Inositol — Stack & Timing
Educational timing and stacking information based on how Inositol has been studied. Not a prescription. Not medical advice.
This is educational information only, not medical advice. Supplement needs vary by individual, health status, and existing conditions. Inositol should not be used as a substitute for medical treatment of PCOS, anxiety disorders, or OCD. Consult a qualified healthcare provider before starting any supplement regimen.
Stack & Timing Guidance
Educational summary based on how Inositol has been studied and commonly used.
Commonly studied timing
Timing varies by intended use. For sleep: 900mg taken 30-60 minutes before bed. For PCOS or metabolic support: 4g/day split into two doses with meals (e.g., 2g at breakfast and 2g at dinner). For anxiety/panic (high-dose protocol): 12-18g split across 2-3 doses throughout the day. Taking with food may reduce GI side effects at higher doses.
Dose ranges used in studies
Dose ranges vary widely by indication. PCOS/metabolic: typically 2-4g/day. Anxiety/panic research used 12-18g/day (a very high dose with significant GI side effects for many people). Sleep-context anecdotal use: ~900mg. No established regulatory UL. Products sold as powder (most economical for high-dose use) or capsule. For combined myo/d-chiro inositol products, look for the 40:1 ratio.
↑ These are ranges from research studies, not personal dosing recommendations. Discuss with a clinician.
Commonly paired with
Both have evidence in the anxiety and sleep space via different mechanisms — magnesium via GABA/NMDA modulation, inositol via IP3/serotonin receptor pathways. Commonly combined in low-dose evening stacks.
Note: No direct RCT of the combination; evidence is extrapolated from individual supplement trials.
Both are used in anxiety-related contexts; ashwagandha has cortisol-modulating evidence while inositol addresses serotonin and second-messenger signaling. Some practitioners combine them for broader anxiolytic coverage.
Note: The combination has not been directly tested in RCTs. Ashwagandha evidence for anxiety is rated moderate; inositol evidence is weak-to-moderate depending on dose.
In PCOS context, inositol and folate are sometimes combined. Some research has examined the combination in PCOS management, with folate supporting one-carbon metabolism and inositol supporting insulin signaling.

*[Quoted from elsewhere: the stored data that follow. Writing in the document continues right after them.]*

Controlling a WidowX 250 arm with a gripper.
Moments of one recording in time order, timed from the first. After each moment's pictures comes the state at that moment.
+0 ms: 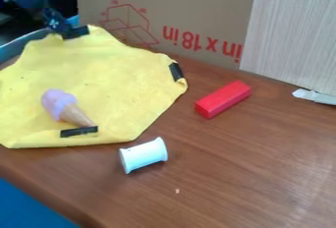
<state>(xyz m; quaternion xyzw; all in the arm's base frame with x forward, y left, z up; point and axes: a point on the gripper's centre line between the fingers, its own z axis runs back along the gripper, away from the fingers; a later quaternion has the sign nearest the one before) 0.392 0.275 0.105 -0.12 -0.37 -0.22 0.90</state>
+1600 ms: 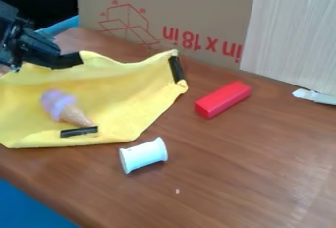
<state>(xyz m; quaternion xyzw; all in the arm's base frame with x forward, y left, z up) 0.264 0.159 0.136 -0.13 -0.46 -0.40 0.78</state>
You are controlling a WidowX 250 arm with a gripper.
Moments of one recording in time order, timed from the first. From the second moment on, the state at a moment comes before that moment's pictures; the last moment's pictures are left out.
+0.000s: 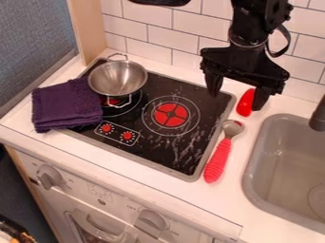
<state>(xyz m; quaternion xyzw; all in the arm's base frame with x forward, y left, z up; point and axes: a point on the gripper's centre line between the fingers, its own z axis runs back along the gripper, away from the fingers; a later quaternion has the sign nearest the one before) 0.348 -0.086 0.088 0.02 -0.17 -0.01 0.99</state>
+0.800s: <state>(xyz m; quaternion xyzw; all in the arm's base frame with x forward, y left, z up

Note: Combination has been studied in PCOS specifically; preliminary evidence suggests additive benefit though large RCTs are needed.
Safety & interactions
Generally well-tolerated at doses under 4g/day. At high doses (12-18g/day), GI side effects are common — nausea, bloating, and loose stools are reported by a significant minority of users and are dose-dependent. Starting at a lower dose and titrating up may improve tolerability. Do not use high-dose inositol in individuals with a personal or family history of bipolar disorder without guidance from a psychiatrist. Not intended to replace evidence-based psychiatric treatment for anxiety, OCD, or panic disorder.
- •Lithium: Theoretical interaction — inositol depletion is proposed as one mechanism of lithium's action; supplementing inositol could theoretically attenuate lithium's therapeutic effect in bipolar disorder
- •SSRIs in bipolar patients: Some concern that high-dose inositol may interact with serotonergic medications in the context of bipolar disorder, potentially affecting mood stability
- •Insulin and diabetes medications: Inositol affects insulin signaling pathways; may influence blood glucose — monitor if taking insulin or hypoglycemics
High-dose inositol (>4g/day) should be avoided in individuals with bipolar disorder without psychiatric supervision due to theoretical risk of triggering manic episodes. Use in pregnancy should be discussed with a qualified healthcare provider.